” Do you watch or like The Biggest Loser?”
It was a weird question. I knew there was more to it than my opinion on the show.
There is something about weight loss reality shows that kind of makes me sad. Do not get me wrong, I love a good success story. I love seeing before and current pictures of people and the confidence they possess after losing weight that they never thought would be possible. I could spend hours upon hours reading stories of people losing weight and the different ways they have done it.
When I was over 400 pounds, my wife wanted me to watch The Biggest Loser.The show inspired her. It inspires most people. The tears, the music played at the right time, the slow motion high fives after a great workout.
I did watch a couple of episodes. It made me angry. I was jealous. Why could I live at a ranch to lose weight? Why couldn’t I have a trainer like Jillian to help me? Why couldn’t I have a chance to win a six figure prize.
Instead of wanting to lose weight, I was more consumed about being on the show. In 2006 they had an audition in Orlando. I took off work and was going to audition for the show.
But I did not. At 420 pounds and a real good knack for putting on a show in front of others, I would have made it. I am pretty confident about that. I would have been working out hard, I would have lost over 200 pounds, and I would have inspired a nation with my dramatic weight loss.
Where would I be today I wonder? Would I be over 400 pounds reliving my days as a Biggest Loser winner? Would I be on Oprah talking about how hard it was to keep the weight off? I would not have kept off the weight. I would have lost weight fast, I would have hated working out because I needed to, and I would be resentful.
Honestly, that is my point of view, but not others. Jillian might have saved my life. There are so many people who have lost weight because of The Biggest Loser success stories. The show does more good than harm. I have read the horror stories about the show, yet I can not honestly say it is damaging.
It just did not save my life.
I did though. Two years later in 2008 I started a journey that has been wonderful. I lost over 200 pounds on the way. I have found a true love for working out. I have struggled with food and portions, yet I am still a success story. A success story that is far from over.
It is funny. Today I watched a Weight Watchers commercial geared for men. Two years ago, I would have done anything to be on that commercial. I looked at these guys, and realized that they are not me. In fact, I have never seen guys like these in any Weight Watchers meeting or forum.
My good friend Ryan wrote a really good post about social media and how people abuse it. I agree with most of it, except for one major thing….
Social Media gives people like me a chance. A chance to get my story out there. A chance to promote myself like no other. A chance to be the squeaky tire in weight loss blogging.
Do not get me wrong, I know how annoying excessive status updates. Yet, if I did not talk about 24 hour gyms on my Facebook page, Anytime Fitness would have never found me. I have been blogging for them for over a year. They has really promoted my work.
Klout makes no sense, yet it is a wonderful feeling to “give Klout” to someone who never gets it. To help them lift their score up in the game of popularity.

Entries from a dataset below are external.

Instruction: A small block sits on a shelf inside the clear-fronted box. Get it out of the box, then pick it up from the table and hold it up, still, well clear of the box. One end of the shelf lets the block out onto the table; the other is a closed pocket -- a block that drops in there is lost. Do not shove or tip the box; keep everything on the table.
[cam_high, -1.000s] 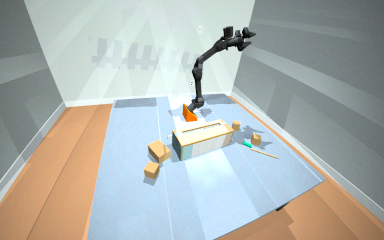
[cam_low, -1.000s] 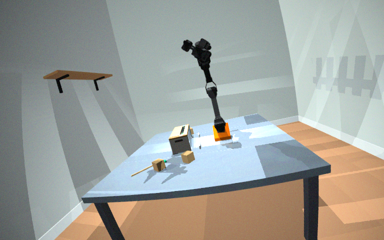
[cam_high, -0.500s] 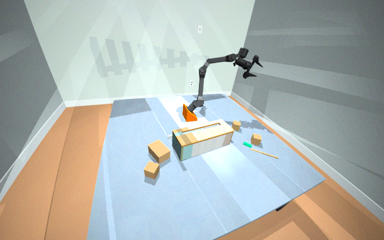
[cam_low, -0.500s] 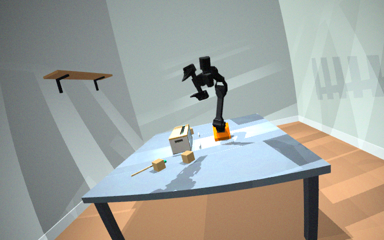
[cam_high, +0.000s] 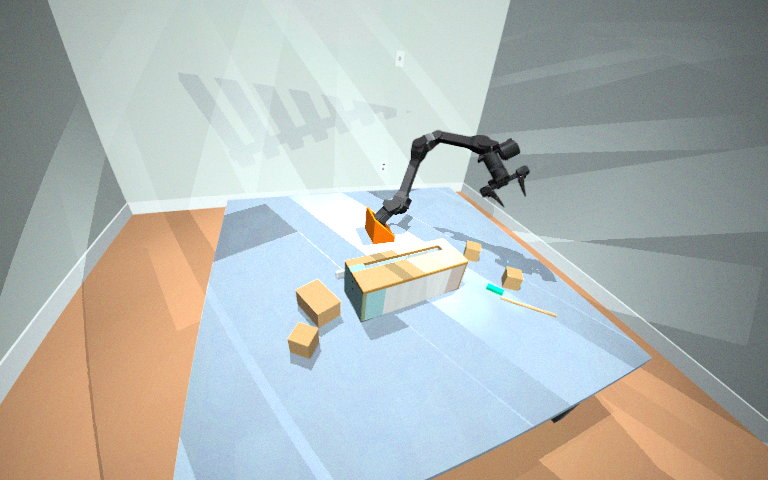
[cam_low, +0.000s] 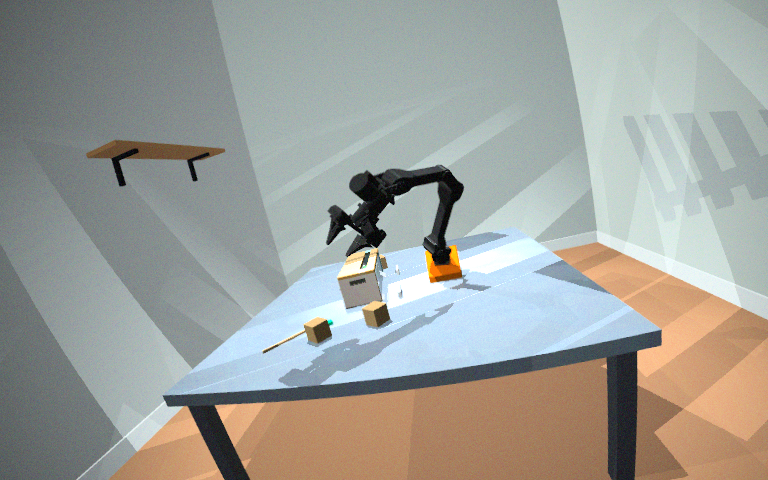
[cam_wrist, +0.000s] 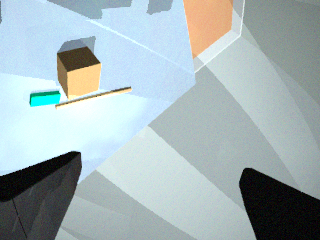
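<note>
The long wooden box lies 9 cm ahead of my gripper tip, 44 cm to the right of it and 21 cm below it. Also, from my gripper tip: small tan piece (17 cm ahead, 72 cm to the right, 25 cm below).
</note>
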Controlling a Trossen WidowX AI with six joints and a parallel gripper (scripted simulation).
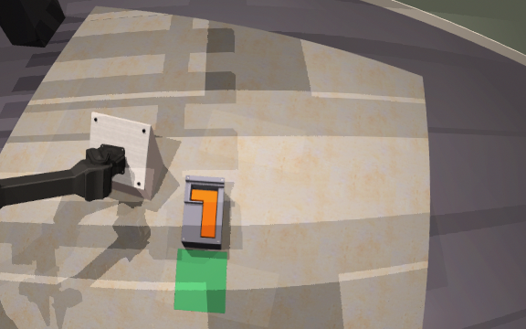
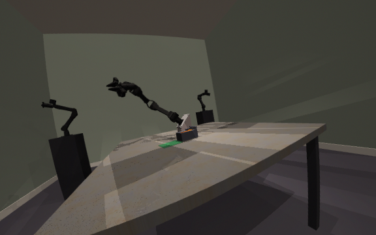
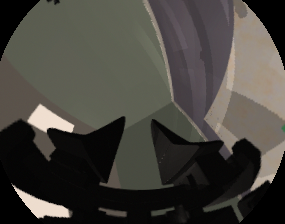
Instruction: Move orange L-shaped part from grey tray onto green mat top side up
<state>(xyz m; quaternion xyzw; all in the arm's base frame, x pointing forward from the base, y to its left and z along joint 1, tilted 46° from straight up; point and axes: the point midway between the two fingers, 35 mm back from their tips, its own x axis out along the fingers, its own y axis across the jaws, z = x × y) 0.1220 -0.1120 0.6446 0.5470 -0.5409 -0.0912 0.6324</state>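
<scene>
The orange L-shaped part is 110 mm ahead of my gripper tip, 530 mm to the left of it and 440 mm below it. Round my gripper tip: green mat: 140 mm ahead, 360 mm to the left, 510 mm below.
</scene>
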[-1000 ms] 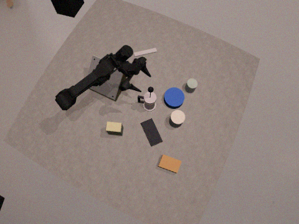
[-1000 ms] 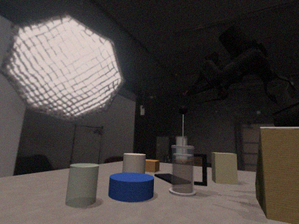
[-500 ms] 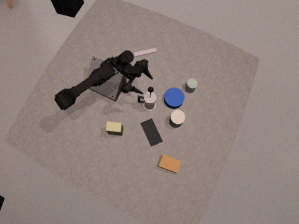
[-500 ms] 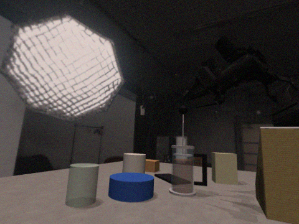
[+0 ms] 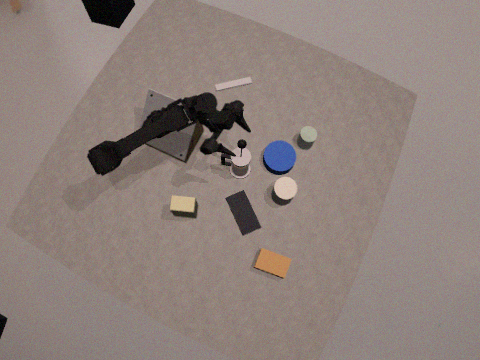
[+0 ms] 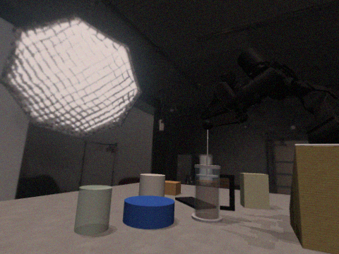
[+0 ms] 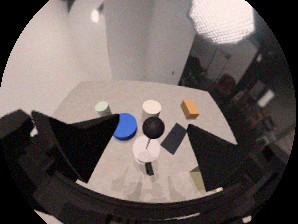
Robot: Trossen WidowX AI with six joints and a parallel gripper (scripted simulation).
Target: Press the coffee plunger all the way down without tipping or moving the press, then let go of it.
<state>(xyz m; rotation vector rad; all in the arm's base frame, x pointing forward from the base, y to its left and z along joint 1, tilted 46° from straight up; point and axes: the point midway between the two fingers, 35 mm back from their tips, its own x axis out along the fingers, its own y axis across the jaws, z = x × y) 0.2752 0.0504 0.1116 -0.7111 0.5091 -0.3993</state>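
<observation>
Now: the coffee press 2 cm behind my gripper tip and 13 cm below it. From my gripper tip the other things lie so: white cylinder 17 cm ahead, 4 cm to the right, 20 cm below; then dark flat slab 7 cm ahead, 15 cm to the right, 25 cm below; then yellow block 13 cm behind, 21 cm to the right, 20 cm below.
</observation>
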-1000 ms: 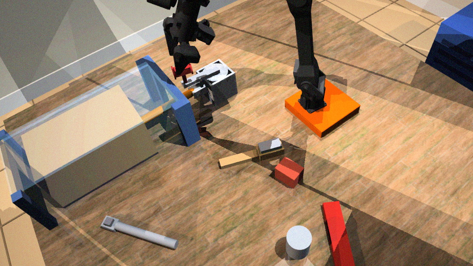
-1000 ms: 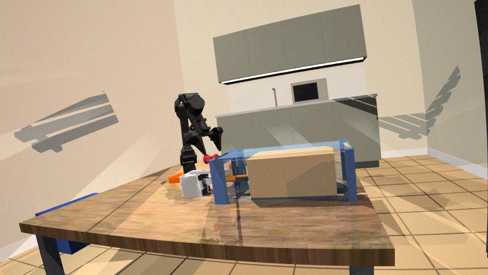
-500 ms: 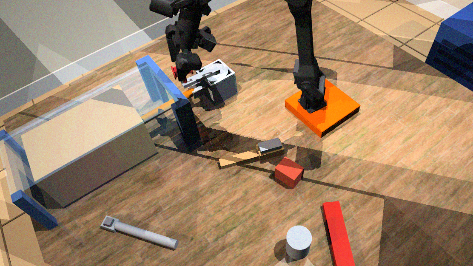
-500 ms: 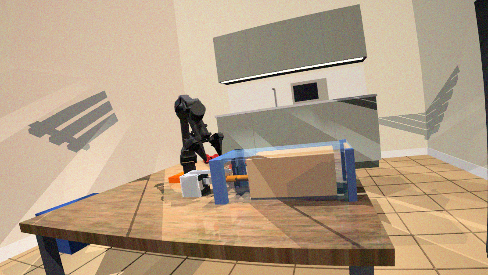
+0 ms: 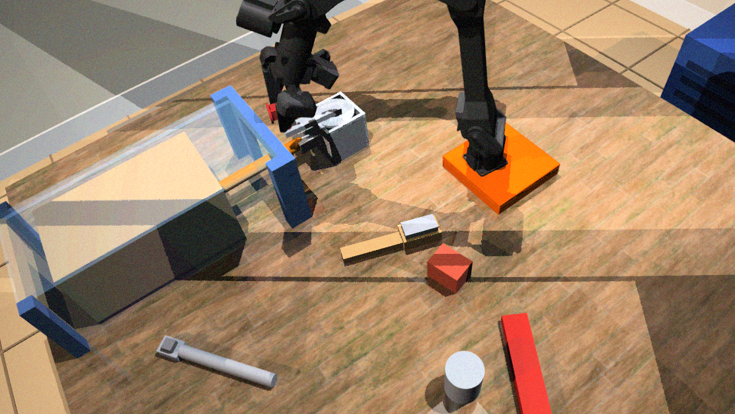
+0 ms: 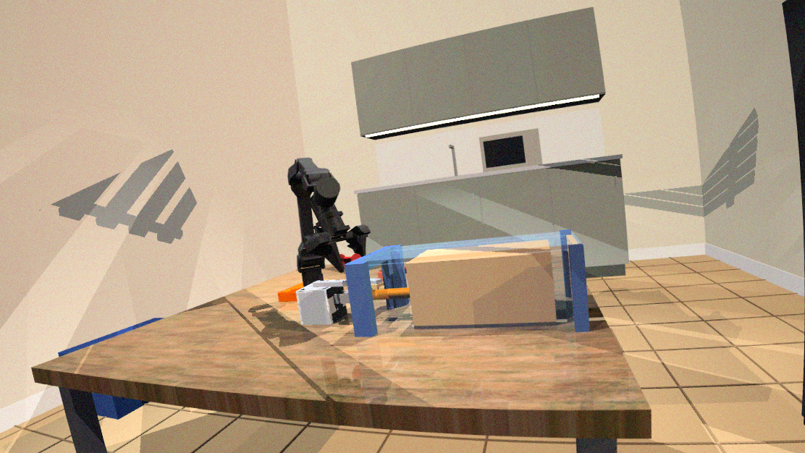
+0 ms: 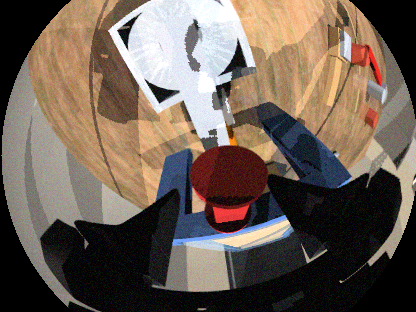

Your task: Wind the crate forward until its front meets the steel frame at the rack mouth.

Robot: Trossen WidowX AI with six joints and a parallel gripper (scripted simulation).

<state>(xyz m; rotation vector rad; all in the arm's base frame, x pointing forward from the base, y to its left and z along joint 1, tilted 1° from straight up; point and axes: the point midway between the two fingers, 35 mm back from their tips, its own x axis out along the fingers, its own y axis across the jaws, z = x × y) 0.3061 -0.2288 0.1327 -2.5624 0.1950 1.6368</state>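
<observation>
The red knob lies 10 mm behind my gripper tip. Round my gripper tip: winch handle (50 mm behind, 30 mm below); grey winch (130 mm behind, 10 mm to the right, 100 mm below); clear-panelled cubby (290 mm ahead, 50 mm to the left, 20 mm below).
</observation>
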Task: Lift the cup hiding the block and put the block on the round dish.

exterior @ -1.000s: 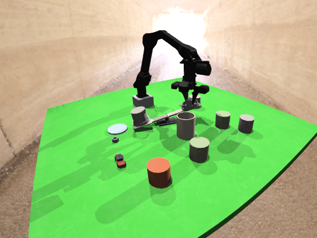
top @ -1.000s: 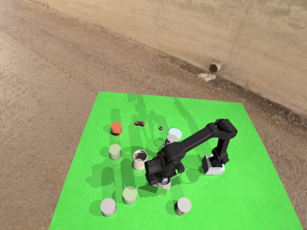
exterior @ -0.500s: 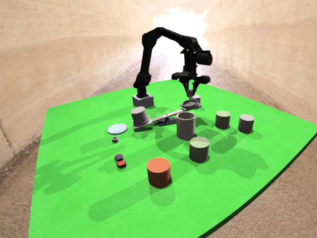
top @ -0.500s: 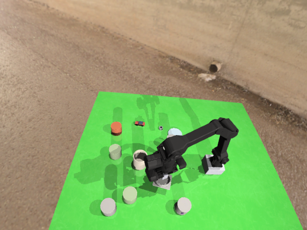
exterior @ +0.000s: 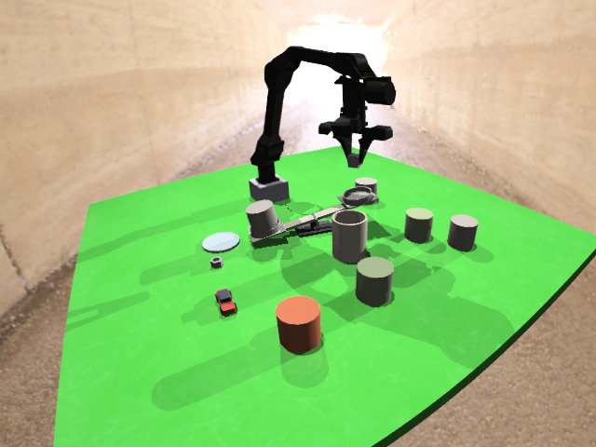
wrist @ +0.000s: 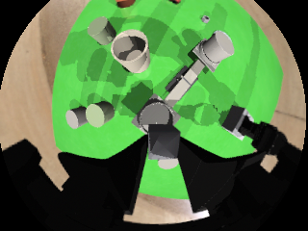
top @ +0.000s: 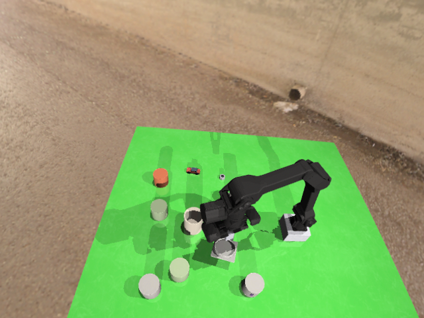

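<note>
Right now the pale blue round dish is 110 mm behind my gripper tip, 350 mm to the right of it and 170 mm below it. Also, from my gripper tip: balance 30 mm behind, 110 mm to the right, 130 mm below; nut 10 mm behind, 390 mm to the right, 160 mm below; toy car 140 mm ahead, 420 mm to the right, 160 mm below.
</note>
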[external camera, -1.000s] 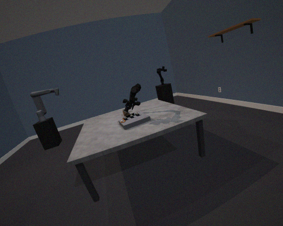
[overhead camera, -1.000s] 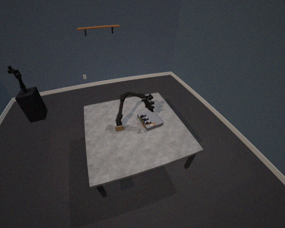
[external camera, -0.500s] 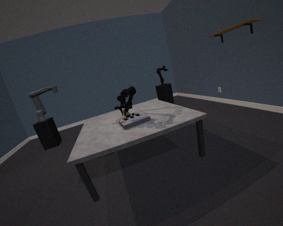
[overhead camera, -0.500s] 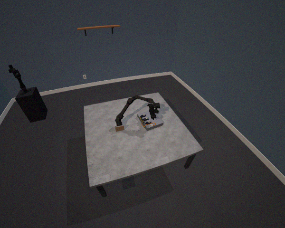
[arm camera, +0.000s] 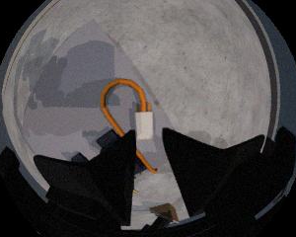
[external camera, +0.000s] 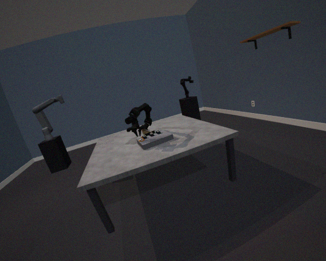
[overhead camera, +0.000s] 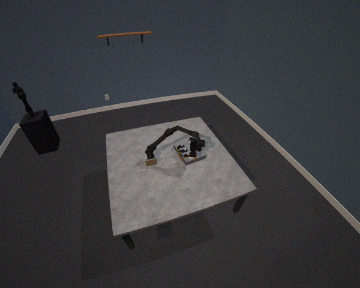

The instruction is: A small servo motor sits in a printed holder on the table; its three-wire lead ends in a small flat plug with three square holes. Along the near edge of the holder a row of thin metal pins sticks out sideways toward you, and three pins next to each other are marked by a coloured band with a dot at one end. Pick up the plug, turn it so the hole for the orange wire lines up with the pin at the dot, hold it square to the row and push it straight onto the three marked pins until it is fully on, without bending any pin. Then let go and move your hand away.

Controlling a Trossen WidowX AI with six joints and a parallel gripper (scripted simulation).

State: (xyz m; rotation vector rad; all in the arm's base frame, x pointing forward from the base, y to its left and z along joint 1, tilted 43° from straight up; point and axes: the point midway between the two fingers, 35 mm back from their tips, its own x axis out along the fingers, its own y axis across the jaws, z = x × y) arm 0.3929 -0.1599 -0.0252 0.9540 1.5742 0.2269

And as a male blogger, if I did not put the wonderful hashtag #mamavation on my tweets, I would not have been asked the question “Do you watch or like The Biggest Loser?” That is what I was asked last week, and although my answer was a little wishy washy, I am going to be participation in “The Brita Celebration During The Biggest Loser”. I know nothing about the show, but I do like water and I did lose a lot of weight. That must mean something, right?
It also shows that being cynical about things still has its place in my life, but I also have to be more open. I have to believe in myself a little more. I know there are different ways to lose weight, but dedication is needed to succeed.
Funny, over five years ago, I prayed to be trained by someone like Jillian Michaels.
Now, I am happy to have the moves like Jillian.